NHKからDVD化されているものはどうしても有名な人の人気演目になってしまうので、そこから漏れている人や演目はなかなか観られないが、視聴室だと分け隔てなく保存しているので(鑑賞教室等のダブルキャストの場合、両方撮影していることもある)、「こんな上手い人がいたんだ!!」という発見もある。

おもしろいのは、同じ演目を何公演かいっきに観るという経験ができること。尼が崎、新口村、熊谷陣屋でそれをやったのだが、人による演奏・演技の違いがとても面白い。
人形は、同じ人でも、時期によって演技が微妙に違っていたりする。初代玉男師匠が光秀を勤めている尼が崎を何本か観たけど、光秀の出の場所が現行と違うときがあったのが面白かったな。光秀、いまは下手の奥側から出ますけど、屋台の裏から出ているときがあった。出のところの詞章が「夕顔棚のこなたより現れ出でたる」だから、夕顔棚のある屋台側から出てみるという試みだったのだろうか。
そして、丁寧な人は丁寧だし、雑な人は雑だということがはっきりわかる。雑な人は本当に雑。こんないい役もらっといてこの程度でいいと思ってるのかと感じてしまうこともある。残酷ですが……。
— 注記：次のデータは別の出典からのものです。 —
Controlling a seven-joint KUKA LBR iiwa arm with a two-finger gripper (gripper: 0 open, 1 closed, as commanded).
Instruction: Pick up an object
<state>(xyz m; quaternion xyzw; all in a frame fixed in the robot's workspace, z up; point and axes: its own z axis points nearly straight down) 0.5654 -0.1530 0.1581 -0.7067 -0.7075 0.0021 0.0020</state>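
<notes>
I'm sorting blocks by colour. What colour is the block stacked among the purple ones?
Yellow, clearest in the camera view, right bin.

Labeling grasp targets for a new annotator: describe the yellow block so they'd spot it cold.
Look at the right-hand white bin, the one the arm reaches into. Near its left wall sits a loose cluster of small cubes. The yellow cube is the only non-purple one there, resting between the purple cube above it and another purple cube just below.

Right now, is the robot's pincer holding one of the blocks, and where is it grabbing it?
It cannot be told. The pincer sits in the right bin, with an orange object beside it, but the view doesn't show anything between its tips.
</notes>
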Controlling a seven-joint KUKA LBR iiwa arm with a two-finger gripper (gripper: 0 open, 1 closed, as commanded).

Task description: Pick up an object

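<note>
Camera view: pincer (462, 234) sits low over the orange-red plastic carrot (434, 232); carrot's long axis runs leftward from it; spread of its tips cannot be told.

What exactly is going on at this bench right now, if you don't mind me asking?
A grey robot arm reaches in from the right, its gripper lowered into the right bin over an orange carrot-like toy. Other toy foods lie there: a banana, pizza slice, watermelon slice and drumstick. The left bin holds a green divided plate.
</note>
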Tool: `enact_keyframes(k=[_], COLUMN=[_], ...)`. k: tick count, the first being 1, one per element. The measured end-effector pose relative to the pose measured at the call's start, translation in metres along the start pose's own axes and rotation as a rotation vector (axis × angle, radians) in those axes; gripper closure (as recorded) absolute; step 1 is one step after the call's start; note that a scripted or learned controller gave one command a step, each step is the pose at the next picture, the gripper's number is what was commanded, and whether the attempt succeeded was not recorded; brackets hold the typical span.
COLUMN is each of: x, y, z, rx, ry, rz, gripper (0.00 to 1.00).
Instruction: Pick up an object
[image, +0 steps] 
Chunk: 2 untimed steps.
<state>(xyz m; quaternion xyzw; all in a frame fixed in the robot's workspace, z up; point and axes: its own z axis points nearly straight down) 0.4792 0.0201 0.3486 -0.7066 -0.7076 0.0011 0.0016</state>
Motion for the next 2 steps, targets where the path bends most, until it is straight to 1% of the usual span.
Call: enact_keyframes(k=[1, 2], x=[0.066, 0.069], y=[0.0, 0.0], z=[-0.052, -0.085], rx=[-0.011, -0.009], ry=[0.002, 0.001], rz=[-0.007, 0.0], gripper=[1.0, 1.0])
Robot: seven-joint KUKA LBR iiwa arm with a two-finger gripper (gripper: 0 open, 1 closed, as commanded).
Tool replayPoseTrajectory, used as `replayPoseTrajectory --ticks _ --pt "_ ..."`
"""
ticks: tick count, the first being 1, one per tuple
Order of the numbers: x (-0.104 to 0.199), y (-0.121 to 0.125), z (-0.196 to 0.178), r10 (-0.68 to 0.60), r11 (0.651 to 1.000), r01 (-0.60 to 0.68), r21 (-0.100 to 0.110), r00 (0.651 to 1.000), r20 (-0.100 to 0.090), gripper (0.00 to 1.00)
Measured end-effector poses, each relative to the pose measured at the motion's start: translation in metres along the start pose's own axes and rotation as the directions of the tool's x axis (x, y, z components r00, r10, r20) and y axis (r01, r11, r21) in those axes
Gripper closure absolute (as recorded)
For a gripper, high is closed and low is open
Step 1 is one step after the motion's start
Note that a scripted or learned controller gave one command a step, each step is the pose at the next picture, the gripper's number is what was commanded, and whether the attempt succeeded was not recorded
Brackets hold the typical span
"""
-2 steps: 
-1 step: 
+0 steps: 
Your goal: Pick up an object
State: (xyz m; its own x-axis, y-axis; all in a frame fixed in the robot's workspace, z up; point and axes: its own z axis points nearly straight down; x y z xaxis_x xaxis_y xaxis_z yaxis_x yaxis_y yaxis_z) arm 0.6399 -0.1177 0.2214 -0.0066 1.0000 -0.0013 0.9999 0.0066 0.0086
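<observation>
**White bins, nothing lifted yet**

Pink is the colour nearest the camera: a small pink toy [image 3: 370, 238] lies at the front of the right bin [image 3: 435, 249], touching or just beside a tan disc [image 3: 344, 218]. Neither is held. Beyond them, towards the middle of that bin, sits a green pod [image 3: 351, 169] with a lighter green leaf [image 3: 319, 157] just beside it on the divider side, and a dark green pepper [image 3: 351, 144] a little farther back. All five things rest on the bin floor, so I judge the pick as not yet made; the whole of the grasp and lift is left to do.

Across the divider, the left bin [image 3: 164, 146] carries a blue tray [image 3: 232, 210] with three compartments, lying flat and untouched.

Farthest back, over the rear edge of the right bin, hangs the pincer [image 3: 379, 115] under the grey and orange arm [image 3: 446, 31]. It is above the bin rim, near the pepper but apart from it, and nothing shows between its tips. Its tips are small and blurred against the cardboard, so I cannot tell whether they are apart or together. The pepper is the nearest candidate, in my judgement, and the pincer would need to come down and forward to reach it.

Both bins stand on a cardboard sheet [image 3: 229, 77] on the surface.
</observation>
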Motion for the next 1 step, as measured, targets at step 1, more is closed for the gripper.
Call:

それと、時代による人形の衣装の違いも面白い。陣屋でいうと、時代によって相模の打掛がちょっと違ったりする。いまは結構ギラギラなのを着ているけど、少し前だと着物と同じグレーの打掛で、楚々とした感じ。それと、自前なのか、いまとは違うかしらを使っている人がいたり。大江巳之助さんのものとは違うのかなという独特の表情をしている相模がいた。新口村の梅川の衣装も、時代によっては妙に派手な人がいて、「そんな格好で逃避行とかありえんやろ!」とは思うけど、面白い。人形遣いの違いっていうか、その時代時代に誂えていた衣装の違いなんだろうなとは思いますが。あとは、着付けの違い。襟をかなりざっくり見せる+裾の内側を若干はだけさせることで、衣装自体ではなく、着付けで派手に見せている人がいたり。個々の人形遣いさんの工夫が感じられて、面白い。